In place of plants, other types of ground cover can be used to landscape beneath oaks. When installed properly, cobbles, gravel, and wood chips are good examples of ground covers that do not interfere with the roots’ ability to obtain oxygen and appropriate moisture.
Native oaks usually do not require irrigation as they are well adapted to dry summer conditions.
Healthy oaks are even able to survive the excessively dry summers sometimes brought on by California’s variable climate. But if an oak has been compromised, as when impervious surfaces have been placed in the root zone, occasional water may be helpful if done properly. Oaks should be irrigated only outside of the root protection zone. Persistent, moist, warm soil near the base of a mature oak promotes crown and root rot.
Irrigation, if done, should be by the “deep watering method,” which consists of a slow, all-day soaking only once or twice during the summer dry period. Frequent, shallow watering not only encourages crown and root rot, it also results in the growth of ineffective shallow roots near the surface, a needless waste of the tree’s energy.
If oaks need supplemental watering, it is best to apply the water at times that lengthen the normal rainy season, so the normal dry period in the middle to the end of summer is preserved. For
example, additional irrigation would be appropriate in May and September, while leaving the area under the tree dry in July and August.”

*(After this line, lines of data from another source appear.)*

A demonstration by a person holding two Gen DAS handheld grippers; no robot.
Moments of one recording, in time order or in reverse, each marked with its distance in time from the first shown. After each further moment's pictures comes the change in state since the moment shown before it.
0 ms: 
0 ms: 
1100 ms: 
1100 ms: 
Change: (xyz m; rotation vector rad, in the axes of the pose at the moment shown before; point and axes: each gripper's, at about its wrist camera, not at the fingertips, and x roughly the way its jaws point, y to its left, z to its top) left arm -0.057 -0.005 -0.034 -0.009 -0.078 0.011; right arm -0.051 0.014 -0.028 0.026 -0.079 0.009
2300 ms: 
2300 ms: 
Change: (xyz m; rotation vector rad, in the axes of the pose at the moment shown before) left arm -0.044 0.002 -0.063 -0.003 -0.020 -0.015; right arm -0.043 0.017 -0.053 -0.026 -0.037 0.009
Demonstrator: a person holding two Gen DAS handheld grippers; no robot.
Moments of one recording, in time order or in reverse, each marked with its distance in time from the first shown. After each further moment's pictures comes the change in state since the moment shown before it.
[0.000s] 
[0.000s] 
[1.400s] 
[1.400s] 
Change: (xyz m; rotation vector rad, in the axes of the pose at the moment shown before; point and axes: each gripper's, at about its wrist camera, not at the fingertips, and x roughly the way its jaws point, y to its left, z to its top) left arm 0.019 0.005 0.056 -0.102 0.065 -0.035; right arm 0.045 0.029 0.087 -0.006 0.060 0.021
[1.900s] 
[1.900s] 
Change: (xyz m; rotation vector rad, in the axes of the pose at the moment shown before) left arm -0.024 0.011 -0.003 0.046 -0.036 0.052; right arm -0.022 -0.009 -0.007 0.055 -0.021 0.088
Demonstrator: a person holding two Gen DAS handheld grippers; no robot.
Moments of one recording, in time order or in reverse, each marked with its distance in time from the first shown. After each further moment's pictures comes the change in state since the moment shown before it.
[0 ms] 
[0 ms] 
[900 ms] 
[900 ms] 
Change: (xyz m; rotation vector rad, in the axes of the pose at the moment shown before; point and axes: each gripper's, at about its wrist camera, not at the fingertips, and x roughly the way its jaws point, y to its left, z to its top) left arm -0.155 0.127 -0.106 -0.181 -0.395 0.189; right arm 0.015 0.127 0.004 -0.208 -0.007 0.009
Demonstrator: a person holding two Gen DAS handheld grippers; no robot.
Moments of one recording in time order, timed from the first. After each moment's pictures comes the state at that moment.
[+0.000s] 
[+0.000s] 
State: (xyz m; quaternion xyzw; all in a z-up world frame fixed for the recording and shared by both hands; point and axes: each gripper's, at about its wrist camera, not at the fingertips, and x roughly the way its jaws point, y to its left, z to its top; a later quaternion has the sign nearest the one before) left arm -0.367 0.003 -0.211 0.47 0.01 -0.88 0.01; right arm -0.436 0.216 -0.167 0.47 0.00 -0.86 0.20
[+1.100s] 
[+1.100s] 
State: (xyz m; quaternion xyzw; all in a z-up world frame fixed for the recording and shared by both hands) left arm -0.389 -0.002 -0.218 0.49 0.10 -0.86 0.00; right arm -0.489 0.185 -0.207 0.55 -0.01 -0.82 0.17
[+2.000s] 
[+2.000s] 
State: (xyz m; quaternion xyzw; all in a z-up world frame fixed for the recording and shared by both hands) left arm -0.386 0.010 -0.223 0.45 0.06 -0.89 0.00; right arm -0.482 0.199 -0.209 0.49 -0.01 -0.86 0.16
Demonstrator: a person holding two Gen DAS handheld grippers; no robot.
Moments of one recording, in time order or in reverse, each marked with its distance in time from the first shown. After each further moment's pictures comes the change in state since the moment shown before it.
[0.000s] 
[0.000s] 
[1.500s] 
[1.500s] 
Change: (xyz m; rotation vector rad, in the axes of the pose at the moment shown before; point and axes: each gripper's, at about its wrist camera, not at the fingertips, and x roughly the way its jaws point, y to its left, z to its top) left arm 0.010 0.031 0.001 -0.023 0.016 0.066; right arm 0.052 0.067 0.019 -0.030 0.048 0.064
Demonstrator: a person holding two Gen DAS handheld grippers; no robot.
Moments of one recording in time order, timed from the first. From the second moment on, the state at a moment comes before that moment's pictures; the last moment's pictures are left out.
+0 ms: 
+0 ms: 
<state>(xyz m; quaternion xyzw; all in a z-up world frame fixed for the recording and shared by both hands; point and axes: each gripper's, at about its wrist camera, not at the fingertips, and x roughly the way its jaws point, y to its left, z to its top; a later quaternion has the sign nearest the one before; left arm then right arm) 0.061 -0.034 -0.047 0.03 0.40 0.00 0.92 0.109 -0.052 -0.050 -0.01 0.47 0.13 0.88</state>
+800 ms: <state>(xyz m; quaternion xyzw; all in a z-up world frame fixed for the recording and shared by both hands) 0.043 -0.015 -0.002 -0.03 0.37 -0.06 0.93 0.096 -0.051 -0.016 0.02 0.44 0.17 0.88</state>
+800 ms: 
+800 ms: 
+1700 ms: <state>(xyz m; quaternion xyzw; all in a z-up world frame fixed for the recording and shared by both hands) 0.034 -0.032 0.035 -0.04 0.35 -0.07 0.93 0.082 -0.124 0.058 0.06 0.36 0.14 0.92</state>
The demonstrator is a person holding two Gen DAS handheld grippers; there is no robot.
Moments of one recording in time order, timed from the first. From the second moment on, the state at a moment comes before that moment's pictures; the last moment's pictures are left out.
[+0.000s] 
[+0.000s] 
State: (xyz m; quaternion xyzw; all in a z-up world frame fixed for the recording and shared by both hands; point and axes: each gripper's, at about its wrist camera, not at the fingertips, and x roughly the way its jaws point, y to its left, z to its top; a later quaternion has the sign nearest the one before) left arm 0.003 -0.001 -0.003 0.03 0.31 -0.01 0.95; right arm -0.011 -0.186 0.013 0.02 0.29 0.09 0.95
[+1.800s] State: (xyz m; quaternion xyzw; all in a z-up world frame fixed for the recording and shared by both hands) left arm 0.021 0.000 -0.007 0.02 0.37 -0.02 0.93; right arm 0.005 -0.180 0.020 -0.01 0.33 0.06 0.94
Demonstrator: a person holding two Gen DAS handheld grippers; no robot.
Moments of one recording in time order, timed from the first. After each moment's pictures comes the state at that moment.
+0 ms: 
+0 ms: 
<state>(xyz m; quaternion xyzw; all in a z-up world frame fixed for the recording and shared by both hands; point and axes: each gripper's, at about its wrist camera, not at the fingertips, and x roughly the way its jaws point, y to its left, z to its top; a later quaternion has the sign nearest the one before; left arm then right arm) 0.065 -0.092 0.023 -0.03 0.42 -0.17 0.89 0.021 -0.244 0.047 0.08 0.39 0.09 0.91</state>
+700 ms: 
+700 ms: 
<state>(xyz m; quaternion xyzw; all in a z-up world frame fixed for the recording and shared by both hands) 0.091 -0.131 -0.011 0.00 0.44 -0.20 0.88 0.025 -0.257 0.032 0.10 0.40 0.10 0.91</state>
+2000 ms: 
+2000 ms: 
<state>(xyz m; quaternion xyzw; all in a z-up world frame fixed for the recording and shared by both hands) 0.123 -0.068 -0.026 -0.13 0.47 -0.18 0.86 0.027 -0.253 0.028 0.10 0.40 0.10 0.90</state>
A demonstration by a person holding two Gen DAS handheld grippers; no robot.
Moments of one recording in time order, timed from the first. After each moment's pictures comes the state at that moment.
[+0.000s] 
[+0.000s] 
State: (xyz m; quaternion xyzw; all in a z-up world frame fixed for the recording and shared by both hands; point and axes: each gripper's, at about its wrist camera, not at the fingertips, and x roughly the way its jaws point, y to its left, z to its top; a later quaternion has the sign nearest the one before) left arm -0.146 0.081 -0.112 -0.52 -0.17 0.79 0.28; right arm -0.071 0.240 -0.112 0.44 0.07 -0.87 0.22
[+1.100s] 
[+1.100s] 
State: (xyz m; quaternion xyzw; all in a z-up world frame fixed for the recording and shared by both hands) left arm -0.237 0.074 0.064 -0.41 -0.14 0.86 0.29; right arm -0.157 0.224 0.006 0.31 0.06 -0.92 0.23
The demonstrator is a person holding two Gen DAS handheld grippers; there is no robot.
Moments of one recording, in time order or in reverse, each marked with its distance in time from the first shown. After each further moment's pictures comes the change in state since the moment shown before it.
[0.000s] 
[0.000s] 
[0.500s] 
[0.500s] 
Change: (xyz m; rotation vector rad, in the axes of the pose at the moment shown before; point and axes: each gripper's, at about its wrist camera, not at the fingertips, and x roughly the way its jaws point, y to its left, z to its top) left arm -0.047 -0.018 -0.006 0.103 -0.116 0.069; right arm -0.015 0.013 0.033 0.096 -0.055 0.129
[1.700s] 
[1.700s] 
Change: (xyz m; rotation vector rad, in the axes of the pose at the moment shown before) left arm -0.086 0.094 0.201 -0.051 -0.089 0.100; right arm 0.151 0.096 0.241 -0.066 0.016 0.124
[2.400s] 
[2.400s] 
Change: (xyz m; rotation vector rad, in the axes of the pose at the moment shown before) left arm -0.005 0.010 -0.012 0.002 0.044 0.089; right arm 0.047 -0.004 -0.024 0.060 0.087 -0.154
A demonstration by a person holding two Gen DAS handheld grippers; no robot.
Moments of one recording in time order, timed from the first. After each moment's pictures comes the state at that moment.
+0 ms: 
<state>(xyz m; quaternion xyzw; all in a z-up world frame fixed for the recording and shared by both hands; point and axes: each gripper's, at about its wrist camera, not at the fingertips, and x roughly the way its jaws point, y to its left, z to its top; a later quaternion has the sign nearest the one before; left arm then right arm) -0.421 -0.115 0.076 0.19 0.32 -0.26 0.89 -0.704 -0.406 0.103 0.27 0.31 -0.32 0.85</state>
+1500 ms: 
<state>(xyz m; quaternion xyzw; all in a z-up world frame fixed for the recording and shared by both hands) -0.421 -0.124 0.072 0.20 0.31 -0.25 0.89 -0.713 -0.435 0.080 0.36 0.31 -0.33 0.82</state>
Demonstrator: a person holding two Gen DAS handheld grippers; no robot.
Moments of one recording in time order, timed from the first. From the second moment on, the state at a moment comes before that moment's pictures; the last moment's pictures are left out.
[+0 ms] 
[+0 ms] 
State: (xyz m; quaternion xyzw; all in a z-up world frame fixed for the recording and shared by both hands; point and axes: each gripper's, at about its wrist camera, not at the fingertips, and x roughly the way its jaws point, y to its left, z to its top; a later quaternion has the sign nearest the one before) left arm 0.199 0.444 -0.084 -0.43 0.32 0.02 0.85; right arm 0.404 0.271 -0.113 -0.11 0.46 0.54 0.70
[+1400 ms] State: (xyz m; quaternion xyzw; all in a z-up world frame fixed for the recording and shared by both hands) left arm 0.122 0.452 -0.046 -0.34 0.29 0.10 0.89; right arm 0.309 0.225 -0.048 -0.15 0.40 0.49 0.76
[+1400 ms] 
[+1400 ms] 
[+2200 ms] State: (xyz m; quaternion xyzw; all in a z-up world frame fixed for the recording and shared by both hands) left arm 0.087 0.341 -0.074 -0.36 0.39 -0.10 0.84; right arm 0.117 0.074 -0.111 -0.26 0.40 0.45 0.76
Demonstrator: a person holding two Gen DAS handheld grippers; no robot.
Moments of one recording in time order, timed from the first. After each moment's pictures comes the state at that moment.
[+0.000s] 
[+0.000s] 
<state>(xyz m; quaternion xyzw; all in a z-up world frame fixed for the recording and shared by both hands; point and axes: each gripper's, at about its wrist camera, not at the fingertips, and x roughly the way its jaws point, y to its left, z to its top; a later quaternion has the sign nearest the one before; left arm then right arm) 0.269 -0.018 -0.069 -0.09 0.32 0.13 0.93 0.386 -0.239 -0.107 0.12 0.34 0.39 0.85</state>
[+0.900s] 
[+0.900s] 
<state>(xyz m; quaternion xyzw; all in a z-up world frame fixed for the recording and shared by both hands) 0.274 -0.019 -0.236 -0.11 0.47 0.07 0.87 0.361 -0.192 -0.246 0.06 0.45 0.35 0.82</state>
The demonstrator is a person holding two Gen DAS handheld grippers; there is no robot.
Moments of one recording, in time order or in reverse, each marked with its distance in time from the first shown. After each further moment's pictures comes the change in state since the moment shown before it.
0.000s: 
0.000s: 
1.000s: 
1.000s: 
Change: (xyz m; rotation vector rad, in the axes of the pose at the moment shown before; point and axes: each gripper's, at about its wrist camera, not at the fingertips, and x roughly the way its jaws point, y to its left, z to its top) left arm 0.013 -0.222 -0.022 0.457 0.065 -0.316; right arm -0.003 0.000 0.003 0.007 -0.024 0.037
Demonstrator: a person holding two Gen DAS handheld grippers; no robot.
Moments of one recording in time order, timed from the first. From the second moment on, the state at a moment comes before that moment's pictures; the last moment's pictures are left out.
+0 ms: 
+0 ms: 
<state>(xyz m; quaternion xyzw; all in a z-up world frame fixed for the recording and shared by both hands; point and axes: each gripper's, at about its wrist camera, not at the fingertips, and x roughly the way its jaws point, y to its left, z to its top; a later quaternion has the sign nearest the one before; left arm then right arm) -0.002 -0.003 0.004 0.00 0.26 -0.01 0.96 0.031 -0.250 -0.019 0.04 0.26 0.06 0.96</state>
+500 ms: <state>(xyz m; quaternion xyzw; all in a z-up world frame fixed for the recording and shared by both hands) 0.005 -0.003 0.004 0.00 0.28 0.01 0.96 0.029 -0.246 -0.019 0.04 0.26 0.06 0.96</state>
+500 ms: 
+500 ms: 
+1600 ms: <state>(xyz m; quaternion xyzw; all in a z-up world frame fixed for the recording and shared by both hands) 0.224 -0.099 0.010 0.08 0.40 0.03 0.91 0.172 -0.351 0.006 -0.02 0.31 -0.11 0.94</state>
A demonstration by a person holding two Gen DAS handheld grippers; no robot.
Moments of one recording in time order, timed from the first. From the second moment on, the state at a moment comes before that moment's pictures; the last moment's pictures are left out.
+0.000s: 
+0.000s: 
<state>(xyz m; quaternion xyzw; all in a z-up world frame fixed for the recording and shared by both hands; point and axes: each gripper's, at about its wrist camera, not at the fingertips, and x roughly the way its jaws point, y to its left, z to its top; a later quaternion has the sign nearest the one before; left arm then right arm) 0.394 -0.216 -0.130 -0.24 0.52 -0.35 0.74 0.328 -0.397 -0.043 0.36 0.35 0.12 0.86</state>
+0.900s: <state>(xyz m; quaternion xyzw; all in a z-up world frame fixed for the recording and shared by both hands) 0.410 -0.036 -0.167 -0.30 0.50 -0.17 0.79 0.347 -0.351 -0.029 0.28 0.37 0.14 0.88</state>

For management purposes, think of a tree’s root zone as extending out at least one-third farther than the distance to the dripline. This means no grading, digging, trenching, fill-soils, covering the ground with asphalt or concrete, or landscaping with plants that require more than two or three summer waterings.
It is preferable to retain natural litter (fallen leaves, twigs, and bark) or add mulch to cover the soil surface.
If the tree has bare ground in the absorbing root zone, raised canopy, over-pruning, soil compaction or pavement, incompatible plantings and wrong irrigation for a native oak, that should be the first line of corrections. Without correction of the basic growing conditions, no treatment, chemical or biological will help it significantly.